Q: An all encompassing range that can be used in a variety of different environments would really help. Can CQC talk about any specific deployments?
A: CQC have developed a range of capabilities to meet all types of environments and terrains. Modularity is the key to any design when building a system from the “man” outward. CQC’s capability has and currently is operating in every terrain and environment on the planet, from the sub-Saharan deserts to the mountains of the arctic circle.

Q: Your work with the UK Military and in particular the Osprey system has been effective, where have the greatest benefits and improvements been seen once deployed?
A: The Osprey development has provided CQC with a fantastic opportunity to learn and to continually improve the scale of protection, striving to always stay one step ahead of the constantly changing threat.

Osprey was a joint development with the UK MOD and it’s not really for us to say what the greatest benefits of the Osprey system have been.
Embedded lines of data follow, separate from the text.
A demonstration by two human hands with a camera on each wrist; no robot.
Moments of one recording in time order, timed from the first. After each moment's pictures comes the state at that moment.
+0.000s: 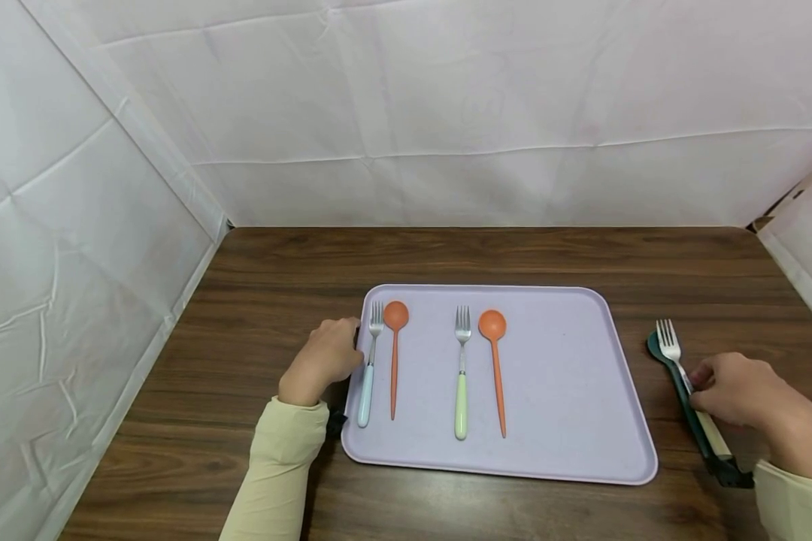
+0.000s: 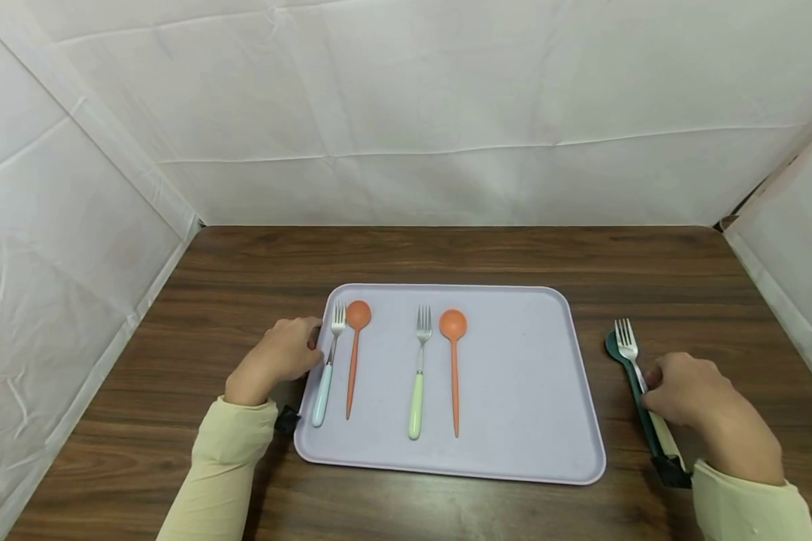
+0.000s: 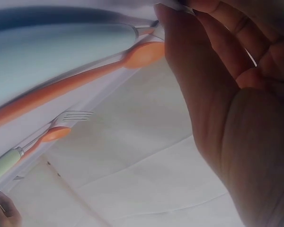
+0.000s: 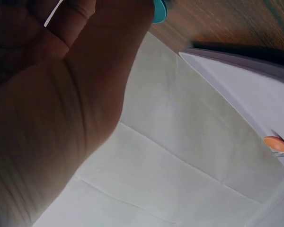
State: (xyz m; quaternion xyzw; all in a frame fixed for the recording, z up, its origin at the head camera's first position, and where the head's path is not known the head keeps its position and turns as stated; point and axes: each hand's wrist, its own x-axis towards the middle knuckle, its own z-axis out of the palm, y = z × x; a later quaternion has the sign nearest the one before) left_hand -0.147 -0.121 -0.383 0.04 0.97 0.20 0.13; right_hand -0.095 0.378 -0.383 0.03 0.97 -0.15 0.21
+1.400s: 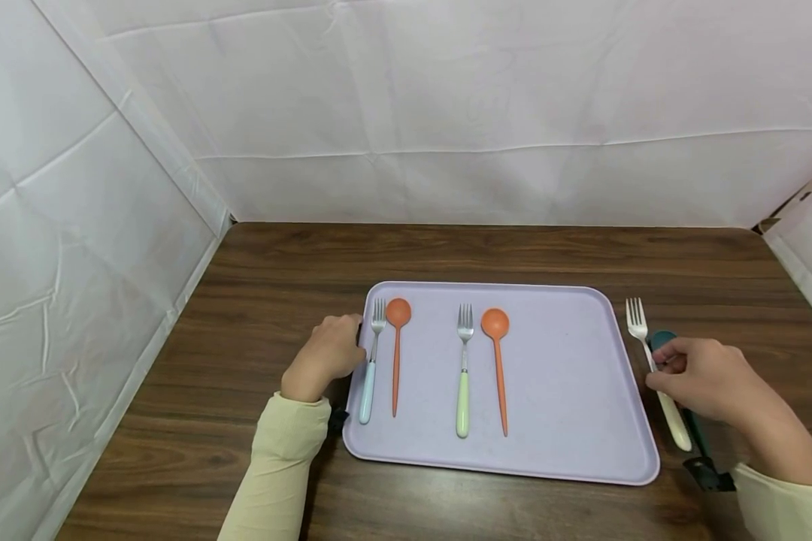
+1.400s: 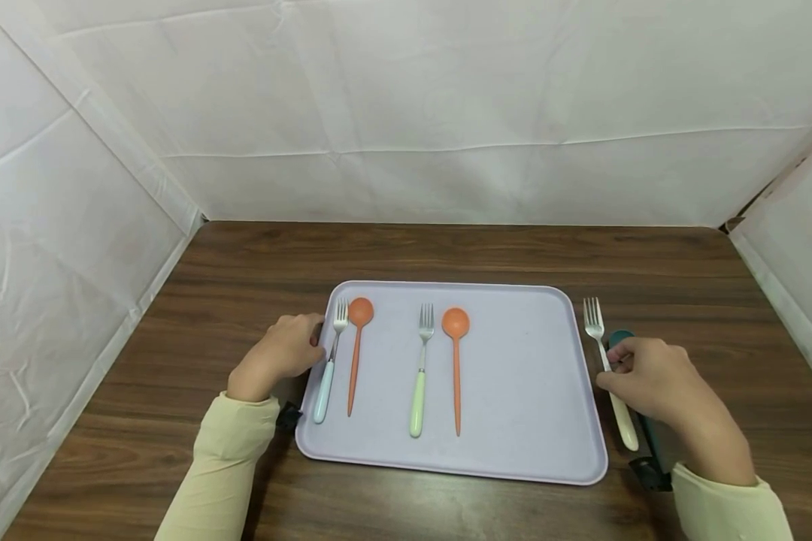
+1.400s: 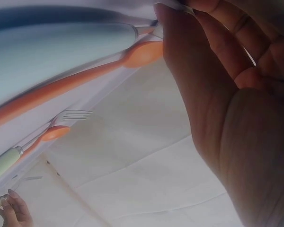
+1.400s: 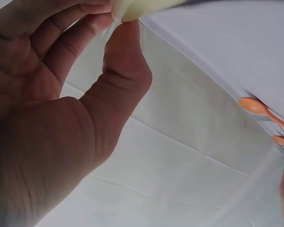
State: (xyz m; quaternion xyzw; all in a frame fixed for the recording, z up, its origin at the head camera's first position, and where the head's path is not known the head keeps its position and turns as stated) left_hand -0.145 -0.121 -0.382 0.05 0.97 0.20 0.13; right_hand -0.097 0.341 -0.377 -0.03 0.97 -0.20 0.11
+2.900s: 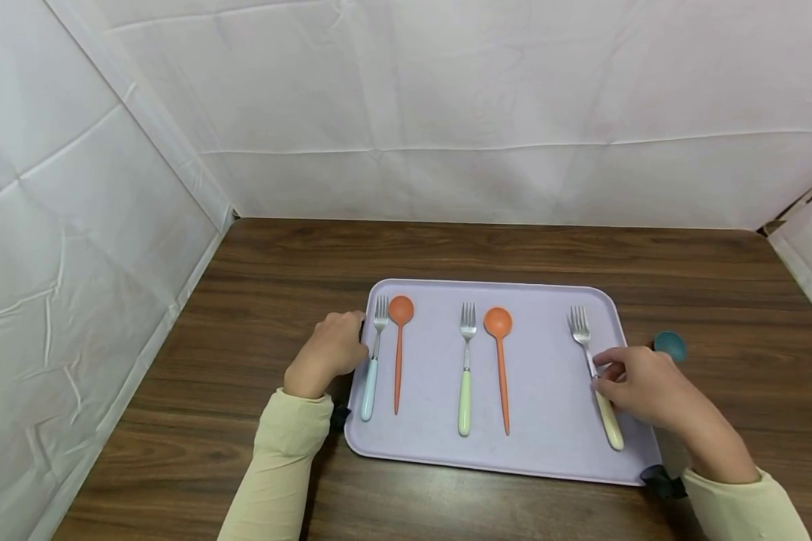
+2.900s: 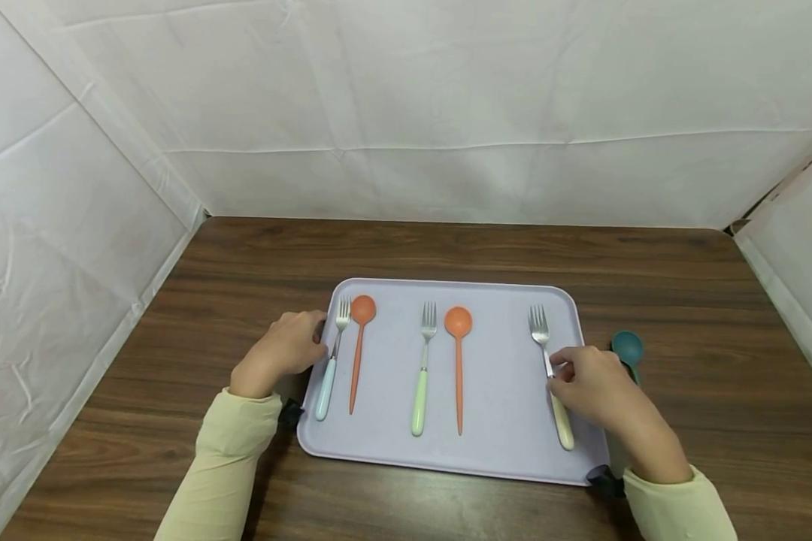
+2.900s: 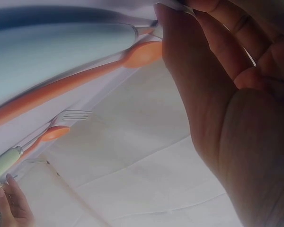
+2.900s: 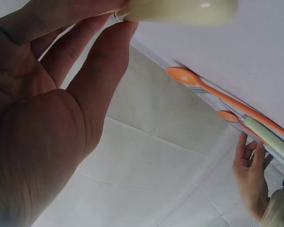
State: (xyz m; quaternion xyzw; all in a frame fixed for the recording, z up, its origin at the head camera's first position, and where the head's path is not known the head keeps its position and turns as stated) left_hand -0.145 -0.122 -0.382 0.05 0.97 0.21 0.13; right_hand -0.095 0.277 -0.391 -0.08 0.96 -0.25 0.10
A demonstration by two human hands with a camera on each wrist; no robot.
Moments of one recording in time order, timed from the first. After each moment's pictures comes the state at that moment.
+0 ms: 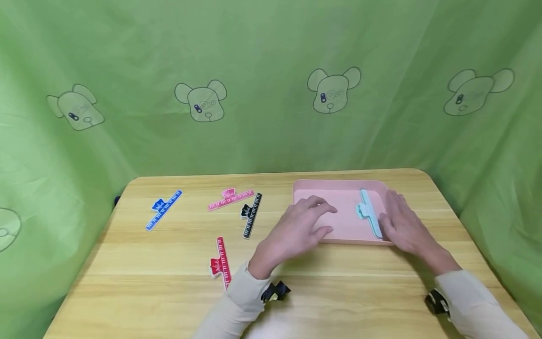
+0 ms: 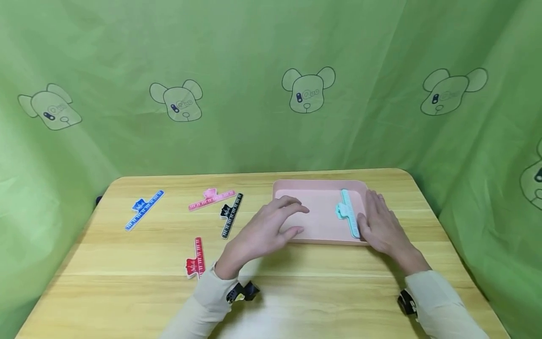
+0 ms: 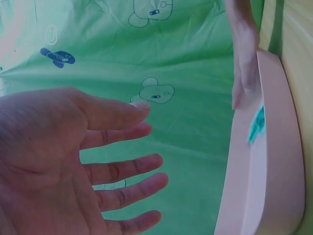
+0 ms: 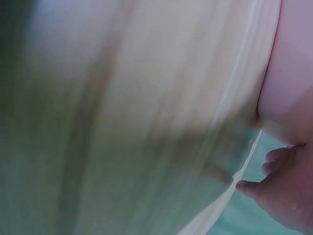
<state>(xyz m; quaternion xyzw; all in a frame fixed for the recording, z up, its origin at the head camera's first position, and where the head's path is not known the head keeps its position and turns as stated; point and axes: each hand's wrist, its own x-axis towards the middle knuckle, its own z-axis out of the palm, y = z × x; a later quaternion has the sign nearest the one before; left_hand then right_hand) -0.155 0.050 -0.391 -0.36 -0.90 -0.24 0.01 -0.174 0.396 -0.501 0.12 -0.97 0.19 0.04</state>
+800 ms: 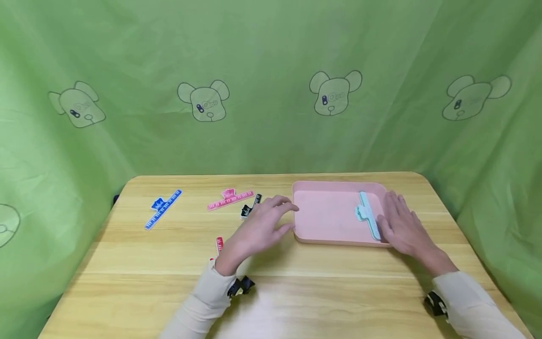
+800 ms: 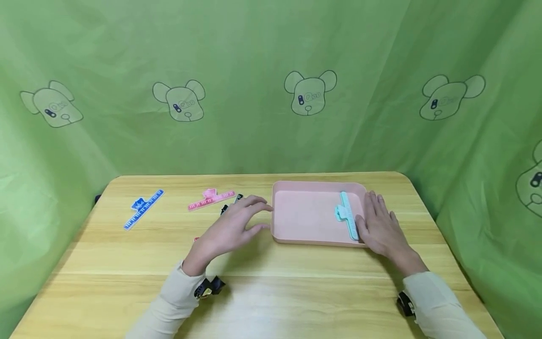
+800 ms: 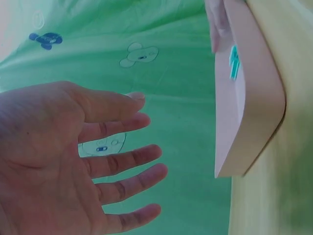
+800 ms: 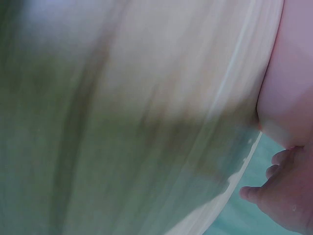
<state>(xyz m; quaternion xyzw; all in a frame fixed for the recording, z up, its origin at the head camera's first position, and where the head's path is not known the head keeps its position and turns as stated) -0.170 -0.017 -0.404 -0.35 -0.91 -0.23 0.03 -0.175 0.391 -0.496 0.09 -0.98 0.16 0.03</state>
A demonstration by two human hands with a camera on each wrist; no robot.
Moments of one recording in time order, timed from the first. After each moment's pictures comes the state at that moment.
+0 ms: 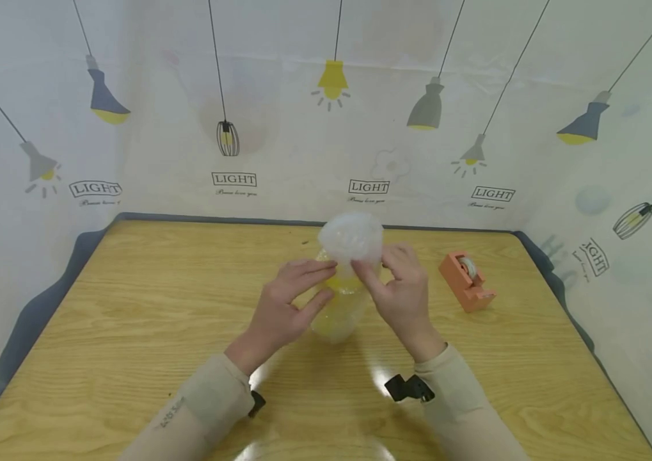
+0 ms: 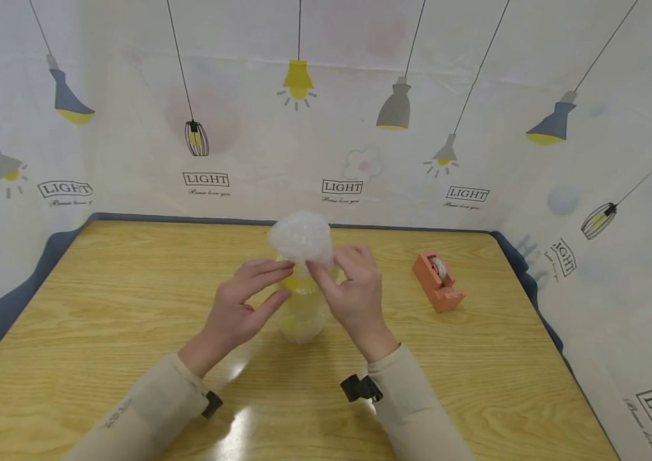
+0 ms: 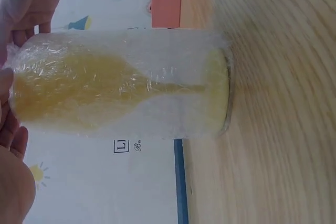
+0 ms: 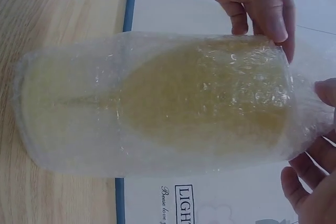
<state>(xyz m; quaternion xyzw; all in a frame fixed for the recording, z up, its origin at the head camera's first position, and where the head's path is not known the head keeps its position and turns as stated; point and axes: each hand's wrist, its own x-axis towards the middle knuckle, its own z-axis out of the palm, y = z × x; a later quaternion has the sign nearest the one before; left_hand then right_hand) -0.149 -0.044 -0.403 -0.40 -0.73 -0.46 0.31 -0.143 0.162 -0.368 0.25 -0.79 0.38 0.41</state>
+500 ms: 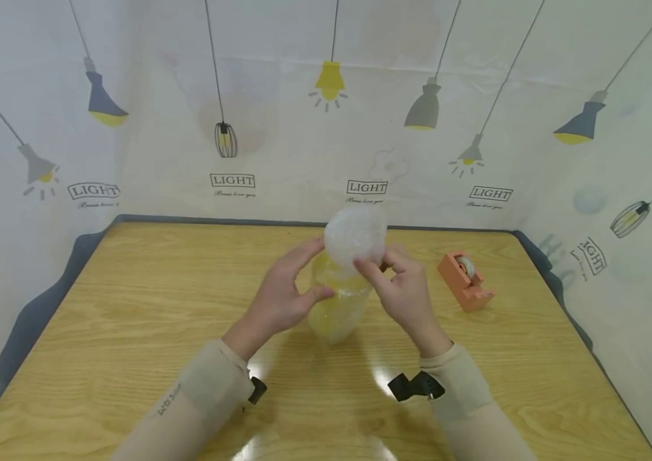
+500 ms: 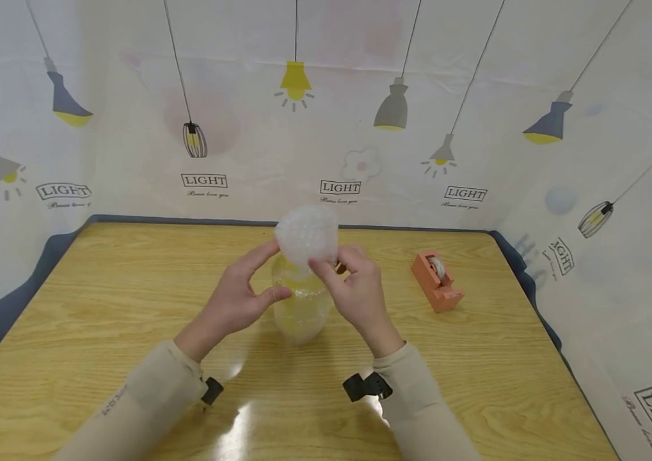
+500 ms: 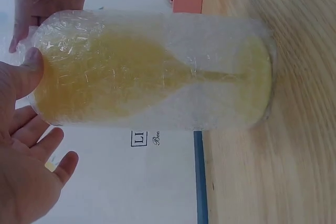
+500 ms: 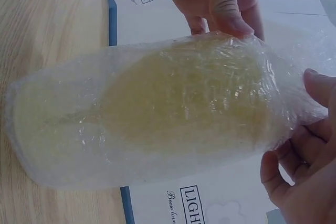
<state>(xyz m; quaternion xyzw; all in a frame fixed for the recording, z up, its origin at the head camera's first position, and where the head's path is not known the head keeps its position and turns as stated) -0.157 -0.047 -0.377 -0.32 -0.82 -0.45 0.14 -0.138 0.169 -0.360 0.19 -0.81 0.49 0.26</state>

Although personally I consider that our soldiers were able to operate effectively, to take the fight to their enemy, to defeat them and to survive in one of the harshest combat environments in living memory is perhaps the greatest benefit of all.

Osprey has certainly helped shape the future of dismounted protection systems overall and I suspect in the future when looking back at the history of soldier protection systems, Osprey may well be held up as the ground breaking system that led new technology and capability into the foreground.

Q: One of the main areas that CQC have had success is by providing bespoke services, rather than working within a set stable of products; how has that helped you work with forces globally?
A: Because we only offer a bespoke service, this has allowed us to work a lot closer with our end users and customer base. By giving them the freedom to work collaboratively and to help design a system that is unique to their own specific needs and operations, the process is far smoother from concept to delivery and the end user is entirely satisfied right from the outset that they are getting something that is not only unique to them, but built to their own specific needs and requirements.

This model certainly has its challenges, but our end-users and customers are much more engaged within the process and the relationship becomes far more of a partnership than a simple customer/supplier model. This is further enhanced by our in-country training and advisory team whose sole purpose is to help deliver the systems into service and support the respective end-user with the necessary training to ensure equipment is fielded effectively & quickly.

Q: Where do you see the greatest change in Soldier Systems occurring and are we seeing this move fast enough to be properly protecting forces and making them more effective?
A: The biggest change in recent years has been toward body armour protection becoming a standard issue, rather than issued only on operations. Certainly within many European and NATO soldier Programmes the corner stone of the requirements has been the permanent issue of body armour to their forces. The technology for lighter plates without compromising on protection levels is evolving quickly, but is also still expensive, therefore a lot of focus is being placed on reducing weight wherever else we can.

Soldier worn technology is also a significant step change in dismounted capability and the integration of MOTS solutions is beginning to deliver fielded solutions in small quantities. Lighter technology will help to a point, integrated power management systems can rapidly and significantly reduce the burden. Technology is evolving, and it’s true to say that today’s modern dismounted soldier has never been better connected and better protected. The trick now is to take that protection and connection and integrate it further, make it lighter, make it better and make it cheaper.